Leon Bottou. Online learning and stochastic approximations. In D Saad, editor, Online Algorithms and Stochastic Approximations. Cambridge University Press, Cambridge, U.K., 1998.
Notes preparer: Zhiyi Chi
Stochastic approximations as a mathematical discipline started in 1950’s with its origin in computer science and engineering, partly due to the need to overcome the shortage of computing power and data storage. In the age of big data, stochastic approximations have become a dominant approach to parameter optimization for large-scale learning systems. The paper by Bottou (1998) helped popularize the approach in the modern machine learning community. However, its fundamental idea of stochastic gradient descent dates back to Robbins and Monro (1951), and its use of martingale convergence dates back to Gladyshev (1965).
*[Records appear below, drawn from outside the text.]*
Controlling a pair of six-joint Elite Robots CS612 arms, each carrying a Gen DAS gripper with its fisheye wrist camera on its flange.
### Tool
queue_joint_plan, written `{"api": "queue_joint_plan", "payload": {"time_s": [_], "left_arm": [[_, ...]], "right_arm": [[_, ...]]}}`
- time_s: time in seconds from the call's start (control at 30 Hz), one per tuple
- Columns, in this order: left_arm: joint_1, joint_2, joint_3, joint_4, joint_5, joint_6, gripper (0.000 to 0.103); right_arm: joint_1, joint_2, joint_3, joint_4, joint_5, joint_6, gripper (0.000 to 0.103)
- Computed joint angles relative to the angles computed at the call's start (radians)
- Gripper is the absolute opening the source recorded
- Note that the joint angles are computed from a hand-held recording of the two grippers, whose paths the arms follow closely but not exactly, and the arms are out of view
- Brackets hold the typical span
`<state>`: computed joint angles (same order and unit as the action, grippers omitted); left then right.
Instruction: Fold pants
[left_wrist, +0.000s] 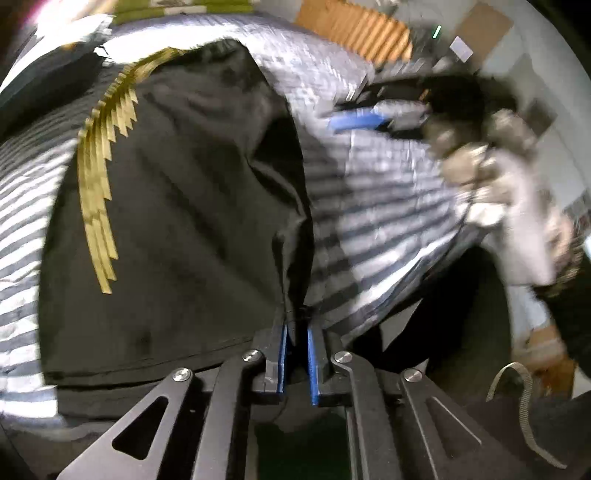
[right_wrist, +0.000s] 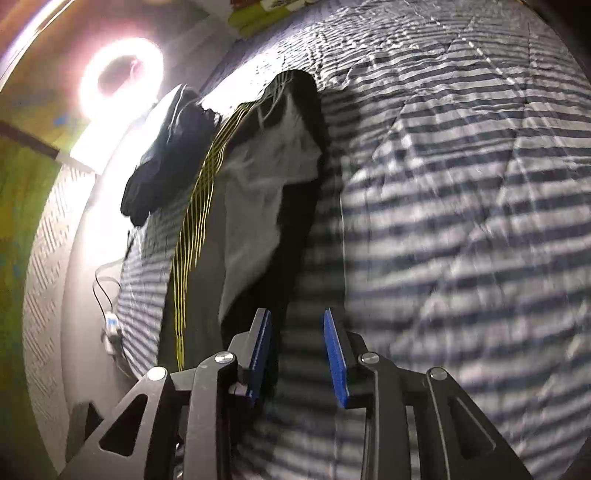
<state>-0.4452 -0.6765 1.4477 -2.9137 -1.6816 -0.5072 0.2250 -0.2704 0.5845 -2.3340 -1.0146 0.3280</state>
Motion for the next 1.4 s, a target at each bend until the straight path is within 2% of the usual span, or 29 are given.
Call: {"api": "queue_joint_plan", "payload": {"time_s": [0.17,0.23,0.33,0.4,0.47,0.57,0.63,0.67,0.73,0.8,0.87,0.93,1.0,1.07,1.13,1.2,1.23,1.33,1.4], "left_arm": [[0.007,-0.057,0.066,-0.129,0.023,-0.033,0.008],[0.014,-0.065,0.079,-0.156,0.017,-0.052,0.008],[0.024,-0.062,0.072,-0.154,0.010,-0.059,0.008],[0.027,-0.058,0.072,-0.154,-0.002,-0.055,0.008],[0.027,-0.049,0.064,-0.149,-0.013,-0.048,0.008],[0.027,-0.045,0.060,-0.141,-0.020,-0.044,0.008],[0.022,-0.045,0.068,-0.149,-0.025,-0.052,0.008],[0.022,-0.043,0.068,-0.152,-0.021,-0.058,0.008],[0.024,-0.044,0.073,-0.169,-0.021,-0.076,0.008],[0.024,-0.046,0.080,-0.188,-0.021,-0.083,0.008],[0.023,-0.048,0.080,-0.189,-0.012,-0.075,0.008],[0.021,-0.049,0.080,-0.189,-0.017,-0.057,0.008],[0.015,-0.051,0.080,-0.178,-0.012,-0.032,0.008],[0.011,-0.053,0.084,-0.166,0.006,-0.018,0.008],[0.014,-0.048,0.084,-0.163,-0.004,-0.024,0.007],[0.023,-0.026,0.063,-0.138,-0.104,-0.010,0.007],[0.025,-0.014,0.045,-0.095,-0.160,0.016,0.008],[0.011,-0.007,0.025,0.019,-0.204,0.083,0.008],[0.009,-0.025,0.052,-0.001,-0.174,0.085,0.008]], "right_arm": [[0.000,0.103,-0.199,0.077,0.015,0.042,0.028],[0.003,0.087,-0.169,0.049,0.000,0.014,0.028],[0.005,0.030,-0.057,-0.005,0.054,-0.048,0.028],[0.015,-0.003,-0.002,-0.049,0.030,-0.088,0.028],[0.023,-0.004,-0.008,-0.041,0.038,-0.121,0.028],[0.034,0.031,-0.089,0.028,0.025,-0.148,0.028],[0.044,0.056,-0.144,0.086,-0.011,-0.173,0.028],[0.051,0.066,-0.167,0.112,-0.051,-0.188,0.028],[0.056,0.064,-0.164,0.118,-0.090,-0.202,0.028],[0.064,0.063,-0.162,0.119,-0.159,-0.217,0.028],[0.073,0.060,-0.157,0.110,-0.225,-0.231,0.029],[0.079,0.071,-0.179,0.133,-0.195,-0.256,0.029],[0.096,0.080,-0.200,0.115,-0.273,-0.308,0.029],[0.098,0.112,-0.273,0.167,-0.334,-0.305,0.027],[0.077,0.102,-0.256,0.161,-0.336,-0.233,0.024],[0.052,0.067,-0.181,0.122,-0.287,-0.195,0.024],[0.049,0.054,-0.156,0.121,-0.304,-0.203,0.025],[0.045,0.058,-0.175,0.225,-0.308,-0.278,0.025],[0.040,0.030,-0.115,0.196,-0.311,-0.287,0.026]]}}
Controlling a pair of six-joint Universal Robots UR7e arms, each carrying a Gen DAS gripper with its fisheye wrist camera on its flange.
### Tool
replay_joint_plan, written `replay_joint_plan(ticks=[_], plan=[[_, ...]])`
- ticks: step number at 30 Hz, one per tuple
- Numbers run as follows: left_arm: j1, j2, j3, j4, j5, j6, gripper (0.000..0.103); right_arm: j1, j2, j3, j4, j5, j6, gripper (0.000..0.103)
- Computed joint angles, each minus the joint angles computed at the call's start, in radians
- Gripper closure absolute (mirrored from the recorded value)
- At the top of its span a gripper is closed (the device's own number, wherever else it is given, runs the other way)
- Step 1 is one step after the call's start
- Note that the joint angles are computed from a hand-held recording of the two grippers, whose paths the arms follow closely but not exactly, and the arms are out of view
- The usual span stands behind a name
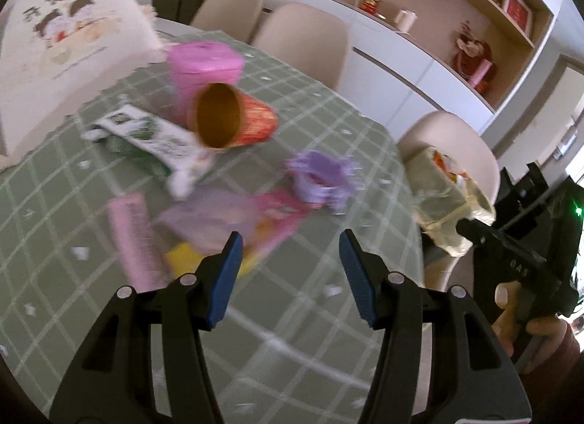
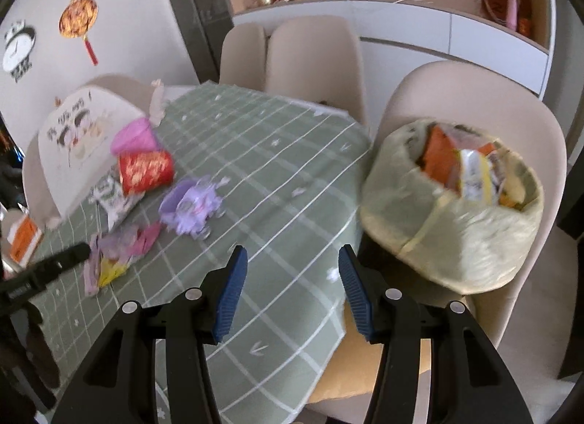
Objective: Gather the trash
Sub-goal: 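Move the left gripper back to the table and grasp a pink stick wrapper, then grasp a pink-and-yellow snack packet with the right gripper while the left holds the pink wrapper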
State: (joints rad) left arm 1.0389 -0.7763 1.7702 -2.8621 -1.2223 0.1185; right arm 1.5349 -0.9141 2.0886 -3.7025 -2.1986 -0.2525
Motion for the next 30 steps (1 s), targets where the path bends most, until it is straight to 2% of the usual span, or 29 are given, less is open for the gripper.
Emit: replay_joint_plan(ticks=[4,8,12,19,23,26,30], plan=[[0.037,-0.013,-0.007,-0.02,0.032,0.048,0.051,0.014,0.05,-0.019,0.005,-0.009,0.018,0.054],[0.063,-0.012,-0.023,-0.025,0.068,0.041,0.051,0.023,0.083,-0.04,0.025,-0.025,0.053,0.054],[0.081,0.022,-0.059,-0.017,0.147,0.071,0.051,0.027,0.107,-0.06,0.027,-0.057,0.085,0.054],[0.117,0.065,-0.137,0.081,0.164,0.065,0.052,0.032,0.14,-0.077,0.046,-0.125,0.171,0.054],[0.129,0.076,-0.173,0.152,0.136,0.05,0.061,0.052,0.155,-0.085,0.068,-0.147,0.193,0.054],[0.134,0.081,-0.194,0.184,0.108,0.069,0.079,0.071,0.169,-0.101,0.066,-0.145,0.214,0.054],[0.144,0.072,-0.216,0.224,0.025,0.126,0.089,0.102,0.218,-0.163,0.085,-0.186,0.233,0.054]])
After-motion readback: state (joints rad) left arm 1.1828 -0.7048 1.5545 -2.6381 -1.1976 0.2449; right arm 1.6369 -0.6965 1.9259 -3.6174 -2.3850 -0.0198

Basic ideas of stochastic approximations in the context of large-scale learning will be discussed. Some attempt will be made to explain why martingale convergence is such a useful tool.
References:
- Silvere Bonnabel. Stochastic gradient descent on Riemannian manifolds. IEEE Trans. Automat. Control, 58(9):2217–2229, 2013.
- Leon Bottou. Online learning and stochastic approximations. In D Saad, editor, Online Algorithms and Stochastic Approximations. Cambridge University Press, Cambridge, U.K., 1998.
- Gladyshev. On stochastic approximation. Theory Probab. & Appl., 10:297–300, 1965.
- Herbert Robbins and Sutton Monro. A stochastic approximation method. Ann. Math. Statistics, 22:400–407, 1951.